A furniture trader deals in only two items- chairs and tables. He has ₹50000 to invest and a space to store atmost 35 items. A chair costs him ₹1000 and a table costs him ₹2000. The trader earns a profit of ₹150 and ₹250 on a chair and a table, respectively. Formulate the above problem as an L.P.P. to maximise the profit and solve it graphically.

Maximum Profit: ₹6750, by buying 20 chairs and 15 tables.

The correct answer is Option (3) → Maximum Profit: ₹6750, by buying 20 chairs and 15 tables.

Let x be the number of chairs and y be the number of tables that the dealer buys and sells. The profit on a chair is ₹150 and the profit on a table is ₹250. So, total profit $P = 150x + 250y$. Hence, the problem can be formulated as an L.P.P. as follows:

Maximise $P = 150x + 250y$ subject to the constraints

$x + y ≤35$ (storage constraint)

$1000x + 2000y ≤ 50000$

i.e. $x+2y≤50$ (investment constraint)

$x ≥ 0, y ≥ 0$ (non-negativity constraints)

Draw the lines $x+y=35$ and $x + 2y = 50$; shade the region satisfied by the given inequalities. The shaded portion shows the feasible region which is bounded.

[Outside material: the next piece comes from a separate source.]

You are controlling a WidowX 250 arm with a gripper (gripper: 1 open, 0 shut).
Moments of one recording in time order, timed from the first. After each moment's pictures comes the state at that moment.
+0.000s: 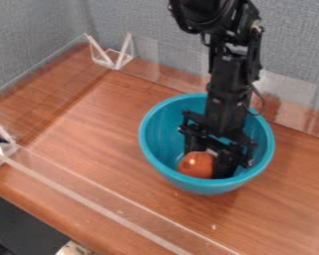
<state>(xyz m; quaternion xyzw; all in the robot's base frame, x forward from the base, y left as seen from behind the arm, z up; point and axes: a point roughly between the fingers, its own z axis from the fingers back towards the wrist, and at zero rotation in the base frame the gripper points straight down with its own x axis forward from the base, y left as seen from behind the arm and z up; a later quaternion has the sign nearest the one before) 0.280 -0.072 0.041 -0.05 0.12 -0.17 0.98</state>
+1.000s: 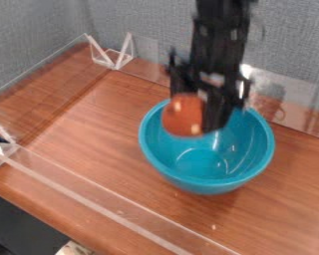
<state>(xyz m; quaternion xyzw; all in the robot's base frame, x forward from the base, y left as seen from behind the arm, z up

The point of intersection of the lines $x + y = 35$ and $x + 2y = 50$ is B(20, 15).

The four corner points of the feasible region OABC are O(0, 0), A(35, 0), B(20, 15) and C(0, 25).

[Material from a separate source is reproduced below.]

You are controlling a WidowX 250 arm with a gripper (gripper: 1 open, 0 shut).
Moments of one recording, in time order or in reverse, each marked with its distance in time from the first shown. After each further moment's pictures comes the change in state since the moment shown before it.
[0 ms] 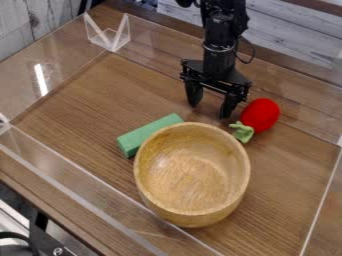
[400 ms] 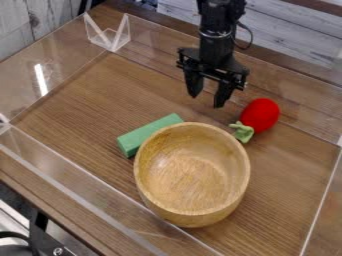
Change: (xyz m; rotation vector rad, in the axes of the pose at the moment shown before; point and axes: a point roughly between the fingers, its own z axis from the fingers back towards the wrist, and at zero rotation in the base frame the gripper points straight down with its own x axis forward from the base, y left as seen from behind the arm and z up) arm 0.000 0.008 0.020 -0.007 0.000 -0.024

At $(0, 0), P = 150 × 0 + 250 × 0 = 0$

At $A(35, 0), P = 150 × 35+ 250 × 0 = 5250$

At $B(20, 15), P = 150 × 20 + 250 × 15 = 6750$.

At $C(0, 25), P = 150 × 0 + 250 × 25 = 6250$.

We find that P is maximum at B(20, 15) and maximum value of P = 6750.

Hence, the dealer gets maximum profit of ₹6750 when he buys and sells 20 chairs and 15 tables.